Mr. Suozzi, a centrist Democrat, and Mr. Faso often seemed to have more in common than not, prompting the debate's moderator to ask the men, as his final question, to explain what differences they had with each other, as opposed to Mr. Spitzer. They did not bite. Mr. Faso said if he were a Democrat he would take "a serious look at Tom Suozzi," while Mr. Suozzi took a breath to say he differed with Mr. Faso on tax cut and education proposals, then resumed attacking Mr. Spitzer.

Mr. Suozzi was notably looser than in his debate last month with Mr. Spitzer, and even broke into song at one point — though even that involved a shot at Mr. Spitzer, as he began to sing the soundtrack from one of his rival's commercials and criticized him for not giving enough specifics in his proposals.

"This little light of mine, I'm gonna let it shine," Mr. Suozzi hummed. "It's beautiful, I love it, it's a wonderful commercial, but it's not a policy."

Mr. Faso chastened Mr. Spitzer on a number of issues and continued to attack his record on pursuing Medicaid fraud — a record the attorney general has vigorously defended. "Mr. Spitzer, while he's been chasing business around the state and chasing Wall Street, has not been particularly effective in going after Medicaid cheats," Mr. Faso said.

Mr. Suozzi and Mr. Faso have considerable ground to make up. The most recent Marist College poll had Mr. Spitzer ahead of Mr. Suozzi among likely Democratic voters 70 to 17 percent. In a head-to-head contest, Mr. Spitzer led Mr. Faso 67 percent to 23 percent among registered voters. And in a recent Quinnipiac University poll, a wide majority of voters said they had not heard enough about either Mr. Suozzi or Mr. Faso to form an opinion.
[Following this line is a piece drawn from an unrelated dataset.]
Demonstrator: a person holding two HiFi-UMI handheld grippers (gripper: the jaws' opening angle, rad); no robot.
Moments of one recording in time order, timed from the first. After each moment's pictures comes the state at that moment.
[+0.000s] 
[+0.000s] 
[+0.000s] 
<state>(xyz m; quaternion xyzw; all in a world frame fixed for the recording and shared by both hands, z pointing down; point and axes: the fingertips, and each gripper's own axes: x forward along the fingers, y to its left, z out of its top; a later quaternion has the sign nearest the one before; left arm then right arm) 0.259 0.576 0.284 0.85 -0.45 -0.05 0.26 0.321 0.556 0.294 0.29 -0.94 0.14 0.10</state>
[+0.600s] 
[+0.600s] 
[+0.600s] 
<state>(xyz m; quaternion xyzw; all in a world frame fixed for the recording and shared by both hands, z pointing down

"Faso is almost anonymous at this point, unknown to 78 percent of the voters," said Maurice Carroll, director of the Quinnipiac University Polling Institute, in a statement released with the findings.
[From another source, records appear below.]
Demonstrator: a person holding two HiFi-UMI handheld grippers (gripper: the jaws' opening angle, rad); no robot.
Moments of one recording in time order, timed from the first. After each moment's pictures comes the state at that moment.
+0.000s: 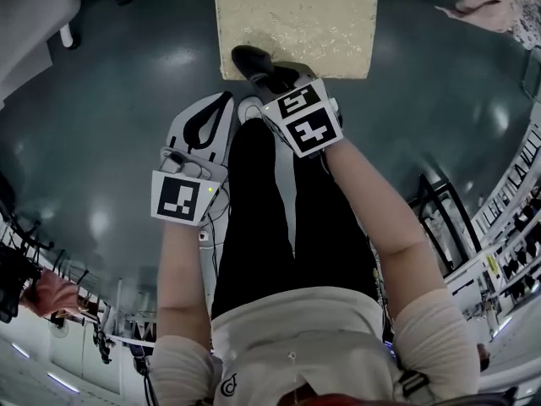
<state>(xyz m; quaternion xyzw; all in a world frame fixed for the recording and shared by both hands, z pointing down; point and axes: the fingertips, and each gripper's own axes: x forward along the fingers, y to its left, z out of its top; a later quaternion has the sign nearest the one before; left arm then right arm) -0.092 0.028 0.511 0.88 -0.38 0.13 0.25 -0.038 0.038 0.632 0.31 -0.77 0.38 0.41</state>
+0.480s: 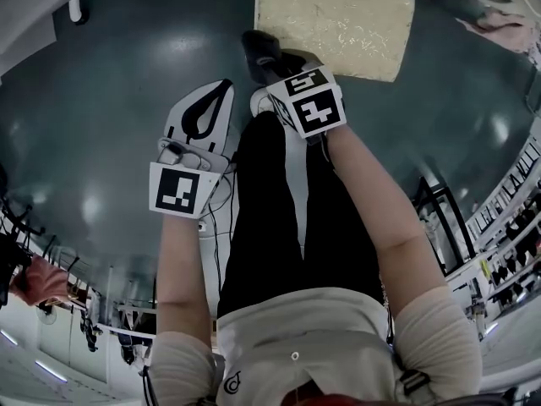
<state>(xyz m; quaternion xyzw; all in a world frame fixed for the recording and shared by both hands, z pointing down) -0.158 0.023 0.531 0.87 -0.41 0.13 0.24 -0.091 0.029 0.672 0.31 -0.76 0.39 0.41</state>
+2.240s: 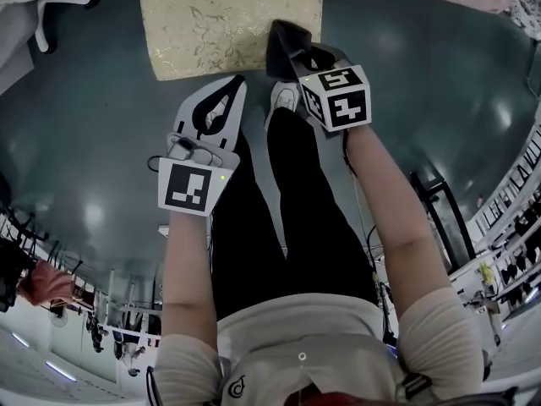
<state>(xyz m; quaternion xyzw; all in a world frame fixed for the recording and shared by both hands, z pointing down) 0.074 0.035 0.534 0.88 -0.38 0.14 0.24 0.176 0.036 0.683 0.39 -0.74 0.40 0.38</state>
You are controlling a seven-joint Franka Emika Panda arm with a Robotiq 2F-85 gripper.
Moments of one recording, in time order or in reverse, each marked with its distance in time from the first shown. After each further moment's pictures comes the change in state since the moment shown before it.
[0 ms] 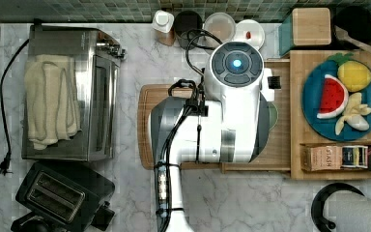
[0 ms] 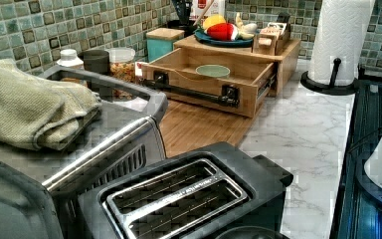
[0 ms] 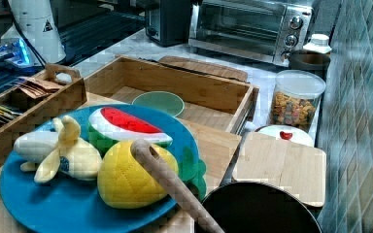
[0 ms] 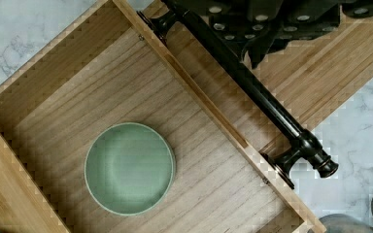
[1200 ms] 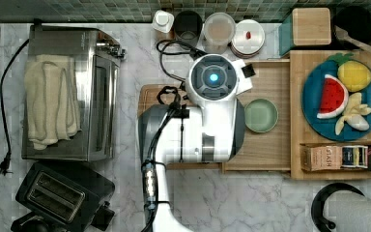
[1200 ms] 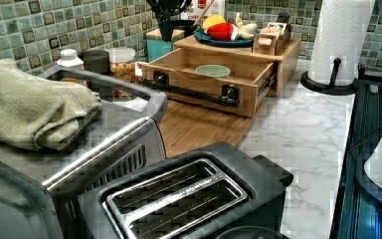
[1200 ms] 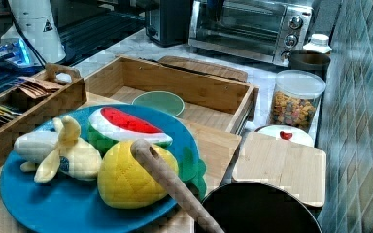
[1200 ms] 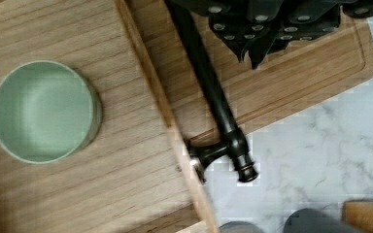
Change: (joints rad) arm 0.052 0.014 0.014 -0.109 0.035 0.235 -0.258
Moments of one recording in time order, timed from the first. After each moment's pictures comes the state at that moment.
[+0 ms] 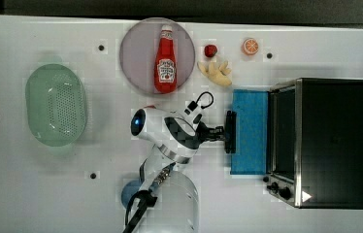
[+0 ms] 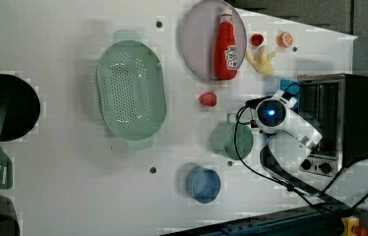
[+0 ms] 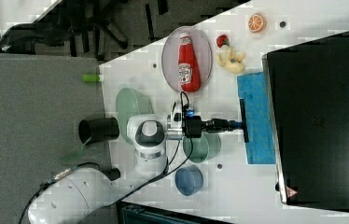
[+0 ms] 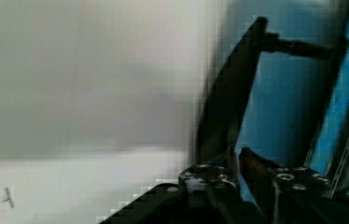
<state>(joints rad) 0.23 0.57 -0.18 -2.21 -0.97 0.72 -0.03</state>
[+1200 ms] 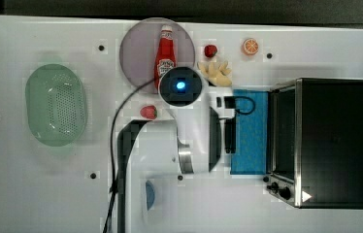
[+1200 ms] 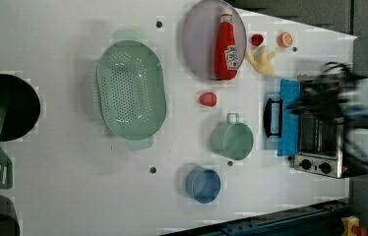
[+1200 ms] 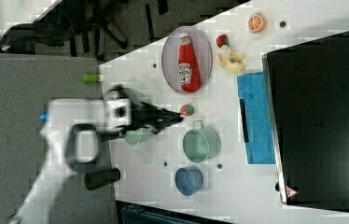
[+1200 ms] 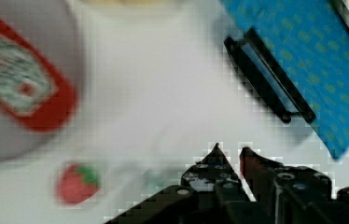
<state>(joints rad) 0.19 0.07 -0.20 -2.13 -0.12 0.54 0.01</state>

Perhaps in such a race, a candidate can afford to forgo free airtime, or could only be hurt by it.

Darren Dopp, a spokesman for the attorney general's office, said the invitation for airtime today "conflicted with something in the AG's office that we regarded as a priority." That leaves Mr. Suozzi to shadow-box. In a lighthearted on-camera interview with Gawker, the gossip blog, he noted that his standing was on the rise in Marist polls. "You know, I went from 10 points to 17 points, so I've actually gone up 70 percent," he said. "If I go up 70 percent every week for the next three weeks, I've got this thing in the bag."